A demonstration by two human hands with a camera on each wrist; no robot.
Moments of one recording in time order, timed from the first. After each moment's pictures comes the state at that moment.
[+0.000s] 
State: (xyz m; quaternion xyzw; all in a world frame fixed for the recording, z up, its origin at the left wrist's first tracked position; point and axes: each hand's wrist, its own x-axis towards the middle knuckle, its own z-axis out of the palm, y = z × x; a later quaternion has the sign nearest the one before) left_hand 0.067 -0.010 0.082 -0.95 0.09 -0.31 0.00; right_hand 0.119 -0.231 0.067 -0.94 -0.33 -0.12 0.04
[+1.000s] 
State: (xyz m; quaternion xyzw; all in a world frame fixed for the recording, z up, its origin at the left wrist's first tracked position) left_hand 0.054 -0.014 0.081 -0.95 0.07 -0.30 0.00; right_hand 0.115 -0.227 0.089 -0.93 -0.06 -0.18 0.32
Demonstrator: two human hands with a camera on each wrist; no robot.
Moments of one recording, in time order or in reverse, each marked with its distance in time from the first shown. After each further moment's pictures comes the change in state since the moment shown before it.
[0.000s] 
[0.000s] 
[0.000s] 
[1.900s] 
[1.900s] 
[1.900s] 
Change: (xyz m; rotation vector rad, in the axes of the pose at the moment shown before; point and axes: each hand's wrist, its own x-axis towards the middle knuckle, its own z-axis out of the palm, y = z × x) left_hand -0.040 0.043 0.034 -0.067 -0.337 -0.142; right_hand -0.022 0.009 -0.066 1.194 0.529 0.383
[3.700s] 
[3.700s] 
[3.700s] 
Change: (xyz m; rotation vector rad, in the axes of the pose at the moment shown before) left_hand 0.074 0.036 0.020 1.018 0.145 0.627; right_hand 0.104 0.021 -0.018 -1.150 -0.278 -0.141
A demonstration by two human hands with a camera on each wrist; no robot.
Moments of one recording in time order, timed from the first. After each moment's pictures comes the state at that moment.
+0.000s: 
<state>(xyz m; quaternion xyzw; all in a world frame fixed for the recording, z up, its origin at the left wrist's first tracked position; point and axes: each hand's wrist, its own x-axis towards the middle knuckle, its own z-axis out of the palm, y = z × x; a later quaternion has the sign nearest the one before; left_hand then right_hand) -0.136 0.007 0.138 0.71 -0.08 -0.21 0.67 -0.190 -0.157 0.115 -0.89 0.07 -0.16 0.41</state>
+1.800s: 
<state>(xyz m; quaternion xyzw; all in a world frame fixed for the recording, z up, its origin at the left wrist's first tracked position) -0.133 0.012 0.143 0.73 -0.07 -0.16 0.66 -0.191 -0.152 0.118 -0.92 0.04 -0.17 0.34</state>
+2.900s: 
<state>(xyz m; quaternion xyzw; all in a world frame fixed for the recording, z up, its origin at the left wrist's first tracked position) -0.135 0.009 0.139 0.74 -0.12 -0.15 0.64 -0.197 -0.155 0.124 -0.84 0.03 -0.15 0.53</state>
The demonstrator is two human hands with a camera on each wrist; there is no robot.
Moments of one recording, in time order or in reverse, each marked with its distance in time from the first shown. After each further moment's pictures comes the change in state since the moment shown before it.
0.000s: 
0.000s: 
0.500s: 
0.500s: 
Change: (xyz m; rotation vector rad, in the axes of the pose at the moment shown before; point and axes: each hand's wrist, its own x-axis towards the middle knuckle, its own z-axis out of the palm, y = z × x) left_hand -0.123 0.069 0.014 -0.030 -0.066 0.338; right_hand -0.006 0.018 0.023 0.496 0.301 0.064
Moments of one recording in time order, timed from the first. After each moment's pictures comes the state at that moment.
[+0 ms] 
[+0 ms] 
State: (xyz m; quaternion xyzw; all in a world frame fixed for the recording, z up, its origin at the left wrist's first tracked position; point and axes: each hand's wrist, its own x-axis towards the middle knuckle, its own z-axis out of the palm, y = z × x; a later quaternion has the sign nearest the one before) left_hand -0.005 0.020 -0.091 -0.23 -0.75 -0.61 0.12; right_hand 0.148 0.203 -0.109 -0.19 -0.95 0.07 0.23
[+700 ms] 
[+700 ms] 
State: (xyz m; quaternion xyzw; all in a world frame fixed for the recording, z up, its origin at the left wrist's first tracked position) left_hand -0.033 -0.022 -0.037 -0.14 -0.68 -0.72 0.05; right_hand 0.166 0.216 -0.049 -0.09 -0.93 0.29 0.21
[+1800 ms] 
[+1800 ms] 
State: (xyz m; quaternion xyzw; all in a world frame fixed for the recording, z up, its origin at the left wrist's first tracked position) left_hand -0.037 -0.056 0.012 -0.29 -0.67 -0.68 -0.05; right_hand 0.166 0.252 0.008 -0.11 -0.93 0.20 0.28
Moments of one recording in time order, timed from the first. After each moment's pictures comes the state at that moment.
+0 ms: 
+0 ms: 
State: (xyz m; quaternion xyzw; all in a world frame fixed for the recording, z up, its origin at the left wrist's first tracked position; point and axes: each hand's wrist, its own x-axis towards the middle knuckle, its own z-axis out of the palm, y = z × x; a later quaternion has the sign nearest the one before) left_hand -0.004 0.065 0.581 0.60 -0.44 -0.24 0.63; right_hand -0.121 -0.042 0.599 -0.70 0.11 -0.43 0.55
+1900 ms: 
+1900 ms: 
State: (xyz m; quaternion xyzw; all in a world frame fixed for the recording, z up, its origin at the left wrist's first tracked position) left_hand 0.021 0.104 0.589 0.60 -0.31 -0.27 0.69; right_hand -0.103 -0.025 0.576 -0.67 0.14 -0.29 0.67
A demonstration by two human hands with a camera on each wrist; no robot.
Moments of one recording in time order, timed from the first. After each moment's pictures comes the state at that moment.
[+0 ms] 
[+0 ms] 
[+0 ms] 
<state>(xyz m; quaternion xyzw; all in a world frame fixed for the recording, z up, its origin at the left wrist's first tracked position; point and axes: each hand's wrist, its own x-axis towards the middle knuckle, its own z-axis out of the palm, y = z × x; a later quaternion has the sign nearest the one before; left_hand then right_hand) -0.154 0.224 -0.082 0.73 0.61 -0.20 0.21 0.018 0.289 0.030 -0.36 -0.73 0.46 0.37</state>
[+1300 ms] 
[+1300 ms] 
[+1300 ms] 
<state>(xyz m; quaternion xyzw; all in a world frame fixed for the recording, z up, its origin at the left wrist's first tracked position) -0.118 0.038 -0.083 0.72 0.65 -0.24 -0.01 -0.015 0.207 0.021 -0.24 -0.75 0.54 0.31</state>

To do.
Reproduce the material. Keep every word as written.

Answer box.
A demonstration by two human hands with a camera on each wrist; no robot.
Moments of one recording in time order, timed from the first. After each moment's pictures comes the state at that moment.
[+0.000s] 
State: (xyz m; quaternion xyzw; all in a world frame fixed for the recording, z up, its origin at the left wrist's first tracked position; point and axes: each hand's wrist, its own x-axis towards the middle knuckle, its own z-axis out of the palm, y = z × x; a later quaternion has the sign nearest the one before) left_hand 0.067 -0.010 0.082 -0.95 0.09 -0.31 0.00; right_hand 0.119 -0.231 0.067 -0.94 -0.33 -0.12 0.04
[+1.000s] 
State: (xyz m; quaternion xyzw; all in a world frame fixed for the recording, z up, its origin at the left wrist's first tracked position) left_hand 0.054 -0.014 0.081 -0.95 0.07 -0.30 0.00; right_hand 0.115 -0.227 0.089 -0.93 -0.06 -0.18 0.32
Demonstrator: two human hands with a camera on each wrist; no robot.
Moments of one recording, in time order or in reverse, each marked with its distance in time from the first shown. After each further moment's pictures comes the change in state since the moment shown before it.
[0.000s] 
[0.000s] 
[0.000s] 
[1.900s] 
[1.900s] 
[1.900s] 
Change: (xyz m; rotation vector rad, in the axes of the pose at the moment shown before; point and axes: each hand's wrist, its own x-axis towards the middle knuckle, its own z-axis out of the palm, y = z × x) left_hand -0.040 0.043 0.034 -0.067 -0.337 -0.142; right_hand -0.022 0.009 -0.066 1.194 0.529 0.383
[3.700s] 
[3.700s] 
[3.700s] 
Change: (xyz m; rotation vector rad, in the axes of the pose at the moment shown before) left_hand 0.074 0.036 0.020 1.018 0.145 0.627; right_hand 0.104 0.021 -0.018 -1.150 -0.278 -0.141
A demonstration by two human hands with a camera on each wrist; no robot.
Moments of one recording in time order, timed from the first. After each moment's pictures comes the state at that moment.
+0.000s: 
<state>(xyz m; quaternion xyzw; all in a world frame fixed for the recording, z up, its origin at the left wrist's first tracked position; point and axes: each hand's wrist, its own x-axis towards the middle knuckle, its own z-axis out of the palm, y = z × x; a later quaternion has the sign nearest the one before; left_hand then right_hand) -0.136 0.007 0.138 0.71 -0.08 -0.21 0.67 -0.190 -0.157 0.115 -0.89 0.07 -0.16 0.41</state>
+1.800s: 
<state>(xyz m; quaternion xyzw; all in a world frame fixed for the recording, z up, its origin at the left wrist's first tracked position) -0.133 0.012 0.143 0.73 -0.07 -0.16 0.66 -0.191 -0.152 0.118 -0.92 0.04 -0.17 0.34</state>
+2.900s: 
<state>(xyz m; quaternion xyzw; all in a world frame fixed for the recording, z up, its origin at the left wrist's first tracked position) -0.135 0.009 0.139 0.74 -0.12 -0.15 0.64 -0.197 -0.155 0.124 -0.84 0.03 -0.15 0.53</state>
The demonstrator is two human hands with a camera on each wrist; there is no robot.
Moments of one recording, in time order or in reverse, each marked with its distance in time from the first shown. After each further moment's pictures comes the change in state since the moment shown before it.
0.000s: 
0.000s: 
0.500s: 
0.500s: 
Change: (xyz m; rotation vector rad, in the axes of the pose at the moment shown before; point and axes: each hand's wrist, its own x-axis towards the middle knuckle, its own z-axis out of the palm, y = z × x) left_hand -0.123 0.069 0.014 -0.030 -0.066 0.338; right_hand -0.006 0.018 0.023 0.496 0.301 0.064
Moments of one recording in time order, timed from the first. After each moment's pictures comes the state at that moment.
[+0 ms] 
[+0 ms] 
State: (xyz m; quaternion xyzw; all in a world frame fixed for the recording, z up, its origin at the left wrist's first tracked position; point and axes: each hand's wrist, its own x-axis towards the middle knuckle, its own z-axis out of the palm, y = z × x; a later quaternion has the sign nearest the one before) left_hand -0.005 0.020 -0.091 -0.23 -0.75 -0.61 0.12; right_hand 0.148 0.203 -0.109 -0.19 -0.95 0.07 0.23
[+700 ms] 
[+700 ms] 
State: (xyz m; quaternion xyzw; all in a world frame fixed for the recording, z up, its origin at the left wrist's first tracked position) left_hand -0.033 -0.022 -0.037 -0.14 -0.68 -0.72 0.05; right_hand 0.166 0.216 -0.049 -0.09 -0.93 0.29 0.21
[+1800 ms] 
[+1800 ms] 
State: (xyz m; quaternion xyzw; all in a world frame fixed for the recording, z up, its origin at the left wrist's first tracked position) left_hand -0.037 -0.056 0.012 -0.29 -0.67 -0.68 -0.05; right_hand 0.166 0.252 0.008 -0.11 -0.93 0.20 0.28
Moments of one recording in time order, timed from the first. After each moment's pictures comes the state at that moment.
+0 ms: 
+0 ms: 
State: (xyz m; quaternion xyzw; all in a world frame fixed for the recording, z up, its origin at the left wrist's first tracked position; point and axes: each hand's wrist, its own x-axis towards the middle knuckle, its own z-axis out of the palm, y = z × x; a later quaternion has the sign nearest the one before) left_hand -0.004 0.065 0.581 0.60 -0.44 -0.24 0.63; right_hand -0.121 -0.042 0.599 -0.70 0.11 -0.43 0.55
+1900 ms: 
+1900 ms: 
State: (xyz m; quaternion xyzw; all in a world frame fixed for the recording, z up, its origin at the left wrist's first tracked position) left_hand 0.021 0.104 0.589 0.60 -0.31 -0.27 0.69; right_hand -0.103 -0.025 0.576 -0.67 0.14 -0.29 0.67
A demonstration by two human hands with a camera on each wrist; no robot.
Moments of one recording in time order, timed from the first. After each moment's pictures comes the state at that moment.
[+0 ms] 
[+0 ms] 
[+0 ms] 
<state>(xyz m; quaternion xyzw; all in a world frame fixed for the recording, z up, its origin at the left wrist's first tracked position; point and axes: each hand's wrist, its own x-axis towards the middle knuckle, its own z-axis out of the palm, y = z × x; a later quaternion has the sign nearest the one before; left_hand then right_hand) -0.154 0.224 -0.082 0.73 0.61 -0.20 0.21 0.018 0.289 0.030 -0.36 -0.73 0.46 0.37</state>
[+1300 ms] 
[+1300 ms] 
[+1300 ms] 
<state>(xyz m; quaternion xyzw; all in a world frame fixed for the recording, z up, its origin at the left wrist's first tracked position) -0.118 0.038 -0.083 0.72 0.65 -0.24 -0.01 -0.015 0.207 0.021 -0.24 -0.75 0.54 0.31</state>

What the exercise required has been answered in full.